_TASK INPUTS_
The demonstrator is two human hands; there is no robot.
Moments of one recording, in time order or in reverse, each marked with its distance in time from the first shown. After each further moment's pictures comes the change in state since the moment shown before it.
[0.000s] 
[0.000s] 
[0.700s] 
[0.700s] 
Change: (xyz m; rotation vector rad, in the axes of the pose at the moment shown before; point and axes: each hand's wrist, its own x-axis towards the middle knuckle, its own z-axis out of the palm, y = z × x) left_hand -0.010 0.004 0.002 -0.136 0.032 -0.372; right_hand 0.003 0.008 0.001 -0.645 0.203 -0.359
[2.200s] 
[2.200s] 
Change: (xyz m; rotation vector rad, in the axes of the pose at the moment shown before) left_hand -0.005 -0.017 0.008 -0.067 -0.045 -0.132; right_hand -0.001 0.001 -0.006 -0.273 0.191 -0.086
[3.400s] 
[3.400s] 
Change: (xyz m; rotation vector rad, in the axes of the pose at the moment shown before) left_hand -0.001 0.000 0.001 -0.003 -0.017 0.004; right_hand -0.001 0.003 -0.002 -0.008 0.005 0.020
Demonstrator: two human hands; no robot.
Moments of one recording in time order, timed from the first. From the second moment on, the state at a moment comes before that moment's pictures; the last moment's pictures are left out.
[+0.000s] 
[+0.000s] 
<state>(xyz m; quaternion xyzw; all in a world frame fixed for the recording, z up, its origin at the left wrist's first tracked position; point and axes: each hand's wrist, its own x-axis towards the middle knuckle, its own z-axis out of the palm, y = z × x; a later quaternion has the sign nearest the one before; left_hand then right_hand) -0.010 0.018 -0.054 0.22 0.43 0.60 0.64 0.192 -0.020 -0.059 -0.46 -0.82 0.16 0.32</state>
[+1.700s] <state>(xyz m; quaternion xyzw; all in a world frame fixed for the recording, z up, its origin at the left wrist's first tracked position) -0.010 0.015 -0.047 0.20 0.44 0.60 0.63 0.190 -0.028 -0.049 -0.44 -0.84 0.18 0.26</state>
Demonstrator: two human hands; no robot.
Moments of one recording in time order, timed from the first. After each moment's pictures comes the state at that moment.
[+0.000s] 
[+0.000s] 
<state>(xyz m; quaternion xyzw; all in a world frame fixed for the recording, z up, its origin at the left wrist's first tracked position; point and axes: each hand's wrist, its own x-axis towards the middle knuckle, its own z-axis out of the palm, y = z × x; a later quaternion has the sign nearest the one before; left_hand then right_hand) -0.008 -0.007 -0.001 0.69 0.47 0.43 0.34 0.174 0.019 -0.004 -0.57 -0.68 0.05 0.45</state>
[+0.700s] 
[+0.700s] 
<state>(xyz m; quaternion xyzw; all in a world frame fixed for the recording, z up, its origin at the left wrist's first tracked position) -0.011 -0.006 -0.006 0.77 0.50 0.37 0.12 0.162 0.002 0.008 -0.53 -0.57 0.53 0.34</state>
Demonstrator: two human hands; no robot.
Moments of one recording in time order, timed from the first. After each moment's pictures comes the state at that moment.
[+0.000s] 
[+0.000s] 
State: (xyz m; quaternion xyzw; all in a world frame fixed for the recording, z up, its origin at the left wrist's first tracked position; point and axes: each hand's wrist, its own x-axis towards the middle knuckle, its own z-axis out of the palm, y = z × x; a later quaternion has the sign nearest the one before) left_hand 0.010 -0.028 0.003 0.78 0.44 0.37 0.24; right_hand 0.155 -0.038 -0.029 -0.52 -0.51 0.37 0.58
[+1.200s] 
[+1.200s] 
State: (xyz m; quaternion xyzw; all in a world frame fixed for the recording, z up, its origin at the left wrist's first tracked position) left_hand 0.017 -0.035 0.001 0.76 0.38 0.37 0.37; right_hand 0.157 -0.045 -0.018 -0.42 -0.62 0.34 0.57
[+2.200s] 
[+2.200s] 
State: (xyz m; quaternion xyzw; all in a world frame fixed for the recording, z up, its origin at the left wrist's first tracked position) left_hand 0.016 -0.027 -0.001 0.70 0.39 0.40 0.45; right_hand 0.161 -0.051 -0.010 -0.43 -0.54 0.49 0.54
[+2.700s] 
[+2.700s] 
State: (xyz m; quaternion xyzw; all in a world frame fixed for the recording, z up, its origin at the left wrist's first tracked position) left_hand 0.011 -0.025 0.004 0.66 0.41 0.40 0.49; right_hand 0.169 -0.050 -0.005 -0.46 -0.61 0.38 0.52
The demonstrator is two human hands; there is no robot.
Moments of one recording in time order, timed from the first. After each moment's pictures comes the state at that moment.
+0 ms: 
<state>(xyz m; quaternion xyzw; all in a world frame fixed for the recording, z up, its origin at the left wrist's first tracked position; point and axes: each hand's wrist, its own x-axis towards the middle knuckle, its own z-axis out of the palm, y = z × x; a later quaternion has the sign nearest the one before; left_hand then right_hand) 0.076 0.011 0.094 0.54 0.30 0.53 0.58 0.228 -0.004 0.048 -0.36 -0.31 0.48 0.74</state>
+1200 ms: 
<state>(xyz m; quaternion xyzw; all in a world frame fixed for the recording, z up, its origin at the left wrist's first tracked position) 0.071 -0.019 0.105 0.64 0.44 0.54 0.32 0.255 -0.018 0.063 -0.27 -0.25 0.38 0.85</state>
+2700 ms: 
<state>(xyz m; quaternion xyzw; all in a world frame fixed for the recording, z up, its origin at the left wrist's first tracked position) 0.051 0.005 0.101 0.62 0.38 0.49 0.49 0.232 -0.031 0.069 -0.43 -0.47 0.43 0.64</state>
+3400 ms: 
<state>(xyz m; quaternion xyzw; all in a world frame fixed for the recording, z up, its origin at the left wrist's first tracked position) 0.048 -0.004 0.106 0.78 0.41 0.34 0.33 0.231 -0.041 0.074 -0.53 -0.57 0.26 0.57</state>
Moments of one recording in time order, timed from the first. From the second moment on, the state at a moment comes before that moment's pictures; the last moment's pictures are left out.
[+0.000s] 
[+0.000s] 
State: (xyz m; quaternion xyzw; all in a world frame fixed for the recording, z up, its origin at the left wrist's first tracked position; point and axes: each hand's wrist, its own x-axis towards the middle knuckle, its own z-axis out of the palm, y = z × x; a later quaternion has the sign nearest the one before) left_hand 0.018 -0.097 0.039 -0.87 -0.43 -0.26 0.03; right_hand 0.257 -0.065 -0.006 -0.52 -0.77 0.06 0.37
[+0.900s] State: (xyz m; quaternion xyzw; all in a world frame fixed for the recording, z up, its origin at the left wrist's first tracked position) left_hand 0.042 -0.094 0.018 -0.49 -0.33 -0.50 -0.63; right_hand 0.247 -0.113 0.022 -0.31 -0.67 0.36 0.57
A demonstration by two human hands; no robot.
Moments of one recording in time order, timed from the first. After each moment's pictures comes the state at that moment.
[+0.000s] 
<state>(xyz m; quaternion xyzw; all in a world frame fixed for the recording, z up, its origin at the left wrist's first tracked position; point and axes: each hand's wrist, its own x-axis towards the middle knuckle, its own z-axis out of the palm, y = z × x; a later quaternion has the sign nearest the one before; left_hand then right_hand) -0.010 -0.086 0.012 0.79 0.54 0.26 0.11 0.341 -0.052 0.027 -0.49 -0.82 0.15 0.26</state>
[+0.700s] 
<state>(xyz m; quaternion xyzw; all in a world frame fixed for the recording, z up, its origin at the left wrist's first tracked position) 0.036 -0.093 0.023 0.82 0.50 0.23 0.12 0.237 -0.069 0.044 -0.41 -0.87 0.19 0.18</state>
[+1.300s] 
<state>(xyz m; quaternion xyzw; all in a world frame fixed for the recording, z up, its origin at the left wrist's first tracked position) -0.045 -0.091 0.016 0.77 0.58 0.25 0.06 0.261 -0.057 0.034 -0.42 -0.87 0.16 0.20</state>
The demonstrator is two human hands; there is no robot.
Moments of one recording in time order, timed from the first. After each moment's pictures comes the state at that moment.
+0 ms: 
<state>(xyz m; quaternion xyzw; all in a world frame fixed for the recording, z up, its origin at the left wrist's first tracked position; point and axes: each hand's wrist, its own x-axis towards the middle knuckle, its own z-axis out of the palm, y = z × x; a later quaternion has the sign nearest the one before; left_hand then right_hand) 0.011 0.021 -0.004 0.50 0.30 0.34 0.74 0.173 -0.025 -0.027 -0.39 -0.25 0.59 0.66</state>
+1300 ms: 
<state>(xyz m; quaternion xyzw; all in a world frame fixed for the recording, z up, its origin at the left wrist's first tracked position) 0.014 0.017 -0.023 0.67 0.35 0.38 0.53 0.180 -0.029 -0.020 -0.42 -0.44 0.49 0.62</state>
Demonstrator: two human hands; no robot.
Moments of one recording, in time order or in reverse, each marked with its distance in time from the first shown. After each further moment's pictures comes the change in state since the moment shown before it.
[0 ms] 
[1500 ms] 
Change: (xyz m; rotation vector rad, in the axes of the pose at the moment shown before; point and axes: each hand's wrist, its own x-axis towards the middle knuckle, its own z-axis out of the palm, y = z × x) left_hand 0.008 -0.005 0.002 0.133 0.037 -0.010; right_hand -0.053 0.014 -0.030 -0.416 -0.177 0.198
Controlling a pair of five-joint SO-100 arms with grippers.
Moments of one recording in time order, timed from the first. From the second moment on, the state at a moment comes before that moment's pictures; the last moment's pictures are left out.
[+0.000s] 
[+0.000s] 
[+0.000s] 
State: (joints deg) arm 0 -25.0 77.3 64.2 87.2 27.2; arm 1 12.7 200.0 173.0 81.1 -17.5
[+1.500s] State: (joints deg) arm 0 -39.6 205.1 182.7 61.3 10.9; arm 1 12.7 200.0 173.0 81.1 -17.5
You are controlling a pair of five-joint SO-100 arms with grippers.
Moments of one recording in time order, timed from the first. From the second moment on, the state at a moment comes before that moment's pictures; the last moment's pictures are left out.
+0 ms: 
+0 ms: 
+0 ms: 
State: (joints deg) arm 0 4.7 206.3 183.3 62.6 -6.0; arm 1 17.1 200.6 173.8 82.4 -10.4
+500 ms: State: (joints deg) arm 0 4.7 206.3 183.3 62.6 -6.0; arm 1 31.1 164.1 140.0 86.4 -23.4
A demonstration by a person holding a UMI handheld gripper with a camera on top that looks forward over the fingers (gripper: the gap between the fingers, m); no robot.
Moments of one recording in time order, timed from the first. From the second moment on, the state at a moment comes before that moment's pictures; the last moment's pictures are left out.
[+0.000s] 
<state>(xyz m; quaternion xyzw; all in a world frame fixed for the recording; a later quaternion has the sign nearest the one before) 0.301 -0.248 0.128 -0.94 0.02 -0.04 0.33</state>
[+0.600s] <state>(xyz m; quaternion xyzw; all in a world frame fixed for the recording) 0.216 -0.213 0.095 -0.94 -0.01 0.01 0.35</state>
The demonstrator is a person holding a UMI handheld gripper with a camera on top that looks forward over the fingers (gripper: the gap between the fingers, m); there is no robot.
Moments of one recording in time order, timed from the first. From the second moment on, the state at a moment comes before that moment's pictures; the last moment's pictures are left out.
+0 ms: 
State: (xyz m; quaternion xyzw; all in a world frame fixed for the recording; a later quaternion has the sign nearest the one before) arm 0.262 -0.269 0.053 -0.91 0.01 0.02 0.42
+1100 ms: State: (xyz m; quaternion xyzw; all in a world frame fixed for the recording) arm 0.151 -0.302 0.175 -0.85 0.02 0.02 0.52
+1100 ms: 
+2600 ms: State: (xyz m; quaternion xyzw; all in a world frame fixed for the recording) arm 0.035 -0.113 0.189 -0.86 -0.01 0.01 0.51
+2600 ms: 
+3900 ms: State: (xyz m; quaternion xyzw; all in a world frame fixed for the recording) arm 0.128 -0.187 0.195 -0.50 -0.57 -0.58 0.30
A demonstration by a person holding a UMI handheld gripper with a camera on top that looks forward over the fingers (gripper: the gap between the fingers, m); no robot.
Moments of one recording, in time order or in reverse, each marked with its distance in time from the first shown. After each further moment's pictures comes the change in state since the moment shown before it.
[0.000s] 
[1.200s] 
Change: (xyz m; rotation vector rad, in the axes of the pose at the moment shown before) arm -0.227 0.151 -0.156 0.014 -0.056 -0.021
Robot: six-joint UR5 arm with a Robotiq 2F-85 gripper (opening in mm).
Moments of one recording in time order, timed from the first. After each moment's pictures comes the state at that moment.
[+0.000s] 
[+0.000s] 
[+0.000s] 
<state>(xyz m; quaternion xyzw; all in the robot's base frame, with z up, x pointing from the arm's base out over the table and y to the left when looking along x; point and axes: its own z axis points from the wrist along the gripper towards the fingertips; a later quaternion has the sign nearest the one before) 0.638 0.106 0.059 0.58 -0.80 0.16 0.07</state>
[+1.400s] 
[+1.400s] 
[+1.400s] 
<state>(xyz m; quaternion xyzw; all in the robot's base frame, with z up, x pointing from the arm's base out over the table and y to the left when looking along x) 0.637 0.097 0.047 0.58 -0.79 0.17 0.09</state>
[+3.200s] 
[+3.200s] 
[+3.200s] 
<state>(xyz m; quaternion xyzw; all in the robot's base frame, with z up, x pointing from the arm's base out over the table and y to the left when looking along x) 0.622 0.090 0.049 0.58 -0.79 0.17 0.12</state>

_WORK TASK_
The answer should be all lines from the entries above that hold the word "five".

_OUTPUT OF THE EXERCISE_
Controlling a pair of five-joint SO-100 arms with grippers.
You are controlling a pair of five-joint SO-100 arms with grippers.

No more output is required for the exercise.